The E.U. and some other regions allow outdoor use of the 6 GHz band in VLP mode, but in the U.S., only LPI mode is currently permitted. Juniper is hopeful that the FCC’s recent rule changes will enable AFC-controlled SP mode in the U.S. by the second half of this year.
Considerations Before Upgrading to Wi-Fi 6E
Although the benefits of upgrading to a Wi-Fi 6E network are widely recognized, what isn’t so clear is the best timing for making the shift. Before delving into this new frequency frontier, here are some factors every enterprise needs to consider.
- Business requirements: When evaluating the value of upgrading to a Wi-Fi 6E network, one of the first things to consider is whether the number of devices, types of applications and overall amount of traffic on the network support the need for additional bandwidth. For example, if high network traffic is limited to specific locations, a complete network upgrade may not be necessary right away. Instead, it may be enough to add Wi-Fi 6E APs to high-congestion areas only (such as conference rooms).
- Channel width: Wi-Fi 6E makes deployment of wider channels at scale more realistic for enterprises, so channel size is another factor to consider. The lower signal-to-noise ratio (SNR) that would normally occur as channel width increases is offset by new transmit power rules that limit the power spectral density (PSD) of LPI APs.
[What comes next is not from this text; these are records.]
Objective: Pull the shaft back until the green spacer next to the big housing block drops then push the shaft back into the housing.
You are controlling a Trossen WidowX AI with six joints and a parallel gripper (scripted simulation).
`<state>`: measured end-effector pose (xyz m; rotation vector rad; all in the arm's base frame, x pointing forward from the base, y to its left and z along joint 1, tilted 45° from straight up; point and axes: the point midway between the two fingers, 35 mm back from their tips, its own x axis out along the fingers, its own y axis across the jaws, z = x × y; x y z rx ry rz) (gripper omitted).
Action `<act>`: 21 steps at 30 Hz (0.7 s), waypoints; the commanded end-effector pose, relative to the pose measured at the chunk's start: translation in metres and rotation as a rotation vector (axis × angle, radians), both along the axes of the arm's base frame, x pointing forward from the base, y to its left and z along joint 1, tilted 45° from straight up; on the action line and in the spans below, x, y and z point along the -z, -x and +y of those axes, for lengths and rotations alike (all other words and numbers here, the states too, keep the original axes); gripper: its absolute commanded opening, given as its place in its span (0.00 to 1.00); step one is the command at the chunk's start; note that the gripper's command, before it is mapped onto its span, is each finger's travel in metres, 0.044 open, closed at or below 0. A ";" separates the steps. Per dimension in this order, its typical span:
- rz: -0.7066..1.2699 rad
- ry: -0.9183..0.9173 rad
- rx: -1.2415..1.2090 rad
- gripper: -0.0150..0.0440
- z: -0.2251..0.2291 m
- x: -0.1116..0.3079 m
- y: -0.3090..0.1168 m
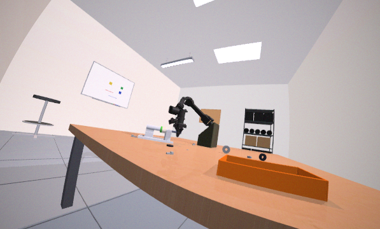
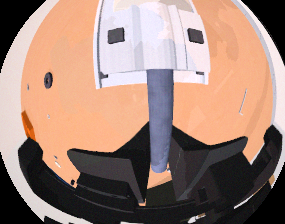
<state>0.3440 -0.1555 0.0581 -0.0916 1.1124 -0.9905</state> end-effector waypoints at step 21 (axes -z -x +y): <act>-0.001 0.001 0.003 0.25 0.001 0.001 0.003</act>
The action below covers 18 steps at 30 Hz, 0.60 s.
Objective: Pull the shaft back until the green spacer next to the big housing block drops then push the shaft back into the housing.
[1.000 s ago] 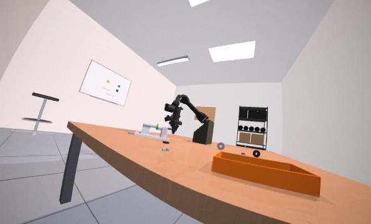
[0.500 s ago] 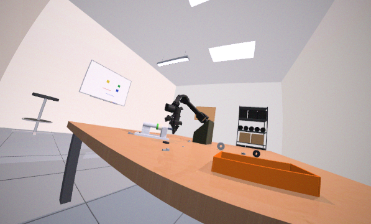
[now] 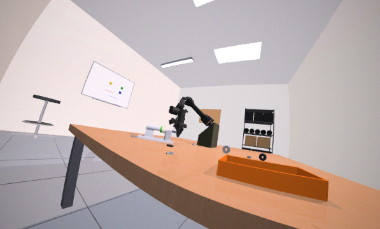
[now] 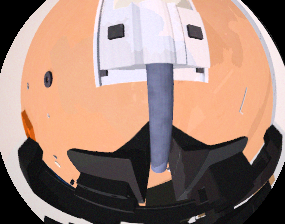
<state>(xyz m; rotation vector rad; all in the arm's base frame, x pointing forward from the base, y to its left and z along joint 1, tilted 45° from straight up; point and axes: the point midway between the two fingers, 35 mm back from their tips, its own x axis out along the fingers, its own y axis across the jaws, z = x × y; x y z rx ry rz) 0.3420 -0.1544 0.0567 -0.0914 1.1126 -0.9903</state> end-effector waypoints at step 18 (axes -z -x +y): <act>-0.001 0.001 0.003 0.25 0.001 0.001 0.003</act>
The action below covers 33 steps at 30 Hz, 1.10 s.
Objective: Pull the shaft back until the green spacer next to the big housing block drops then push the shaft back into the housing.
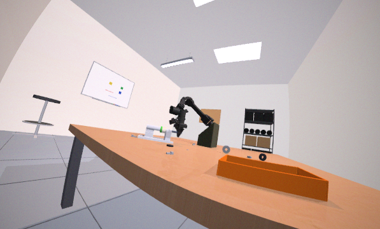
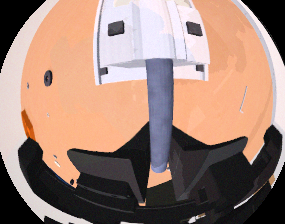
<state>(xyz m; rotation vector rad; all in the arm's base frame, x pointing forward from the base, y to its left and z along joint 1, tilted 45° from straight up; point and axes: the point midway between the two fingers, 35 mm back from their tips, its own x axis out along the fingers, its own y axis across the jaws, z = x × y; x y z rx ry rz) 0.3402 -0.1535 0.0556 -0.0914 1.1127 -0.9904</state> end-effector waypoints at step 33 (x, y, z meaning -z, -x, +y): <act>-0.001 0.001 0.003 0.25 0.002 0.002 0.004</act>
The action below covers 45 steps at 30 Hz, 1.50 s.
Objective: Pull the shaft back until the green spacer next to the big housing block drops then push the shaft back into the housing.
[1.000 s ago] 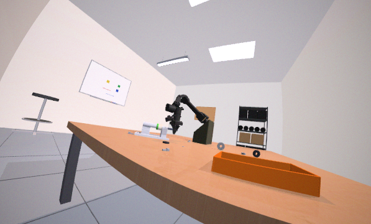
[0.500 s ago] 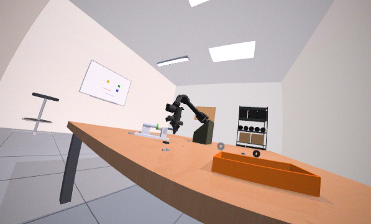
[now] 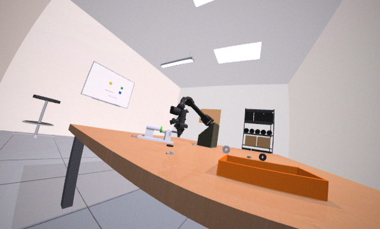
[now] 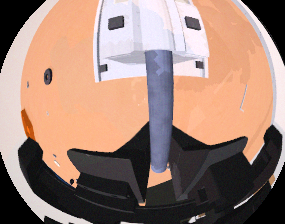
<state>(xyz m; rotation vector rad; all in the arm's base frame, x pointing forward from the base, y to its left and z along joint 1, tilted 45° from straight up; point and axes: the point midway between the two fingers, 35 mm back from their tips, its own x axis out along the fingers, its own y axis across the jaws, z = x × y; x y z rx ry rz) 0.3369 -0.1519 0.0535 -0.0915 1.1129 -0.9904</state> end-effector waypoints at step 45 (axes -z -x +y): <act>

Since channel bandwidth has a direct and noticeable impact on real-world speeds, wider channels will greatly improve end user experiences in bandwidth-hungry environments, provided there is enough spectrum to support them. Insufficient spectrum or an excessive number of APs will otherwise degrade user experiences. Device density should be factored in to determine if and where wider channels might make sense.
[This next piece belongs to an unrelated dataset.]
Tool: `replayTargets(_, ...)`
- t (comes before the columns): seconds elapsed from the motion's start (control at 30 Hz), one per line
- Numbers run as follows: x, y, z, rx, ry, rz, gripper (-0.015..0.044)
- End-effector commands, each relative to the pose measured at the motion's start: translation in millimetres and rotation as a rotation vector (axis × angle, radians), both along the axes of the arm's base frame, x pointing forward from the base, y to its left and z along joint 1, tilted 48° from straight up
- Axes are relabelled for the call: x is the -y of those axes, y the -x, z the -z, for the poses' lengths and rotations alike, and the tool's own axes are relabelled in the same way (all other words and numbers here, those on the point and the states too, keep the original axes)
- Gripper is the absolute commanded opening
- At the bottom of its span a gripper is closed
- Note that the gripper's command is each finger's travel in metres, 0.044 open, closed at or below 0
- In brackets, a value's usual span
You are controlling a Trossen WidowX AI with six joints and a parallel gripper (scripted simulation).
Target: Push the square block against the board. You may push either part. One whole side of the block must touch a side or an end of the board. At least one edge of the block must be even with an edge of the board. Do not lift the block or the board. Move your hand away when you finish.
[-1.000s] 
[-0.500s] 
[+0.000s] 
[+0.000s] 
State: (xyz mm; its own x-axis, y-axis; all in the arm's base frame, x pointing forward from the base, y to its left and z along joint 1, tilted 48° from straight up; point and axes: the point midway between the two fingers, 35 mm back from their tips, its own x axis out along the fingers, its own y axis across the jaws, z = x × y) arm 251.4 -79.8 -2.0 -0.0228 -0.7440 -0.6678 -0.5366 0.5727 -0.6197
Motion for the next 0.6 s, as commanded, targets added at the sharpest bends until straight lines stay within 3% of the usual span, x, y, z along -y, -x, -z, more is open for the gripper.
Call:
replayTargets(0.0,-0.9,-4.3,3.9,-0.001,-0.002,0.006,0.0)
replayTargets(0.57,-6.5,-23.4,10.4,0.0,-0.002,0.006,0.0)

- Power consumption: Wi-Fi 6E APs typically have three dedicated radios (2.4, 5 and 6 GHz), which increases their bandwidth and processing requirements. As a result, these APs consume more power and generate more heat. Network architects must ensure that the wired infrastructure will be able to support the additional power consumption and will not cause devices to overheat. Since Power over Ethernet (PoE) often provides power to Wi-Fi APs, PoE switches also must support the latest PoE standards (802.3at/802.3bt) to provide sufficient power, so enterprises may need to upgrade their access switches as part of a move to Wi-Fi 6E.
- Coverage: Although the 6 GHz band has a shorter range than the 2.4 GHz and 5 GHz bands, existing capacity-based AP density in buildings with Wi-Fi 6 networks should be sufficient for Wi-Fi 6E in many environments. In greenfield deployments, however, AP density should be slightly higher to address future coverage needs. The 6 GHz band is also more susceptible to obstructions such as walls, doors, and other obstacles, so areas with concrete or brick walls may require more APs. Higher channels will be impacted more than lower channels, so it’s best to plan around the requirements of the highest channels available to avoid coverage issues.
- Global differences: Global enterprises must consider the variability in Wi-Fi 6E adoption among countries in which they do business (see Figure 2). Countries around the world are rapidly adopting 6 GHz for unlicensed usage.
- Future needs: Enterprises that do not have a current use case that requires additional bandwidth may be hesitant to upgrade their network to Wi-Fi 6E. However, enterprise growth, new applications or an increase in device density could quickly change network demands. Deploying tri-band APs ensures that the network is able to handle both current and future wireless needs.
Juniper AI-Driven Solutions for Wi-Fi 6E
Juniper Networks helps enterprises successfully transition their networks to Wi-Fi 6E. Juniper’s AP45 and AP34 Access Points are tri-band devices that work with Juniper Mist Cloud and Mist AI to optimize network operator and user experiences in the 6 GHz band. Both also include Juniper’s capabilities, which further optimize and automate the configuration of the plethora of 802.11ax features. For external antennas, there is an AP45E which is homologated in most of the world and allows 6 GHz under normal LPI rules (except in the U.S. where Juniper offers the AP45E with 6 GHz disabled).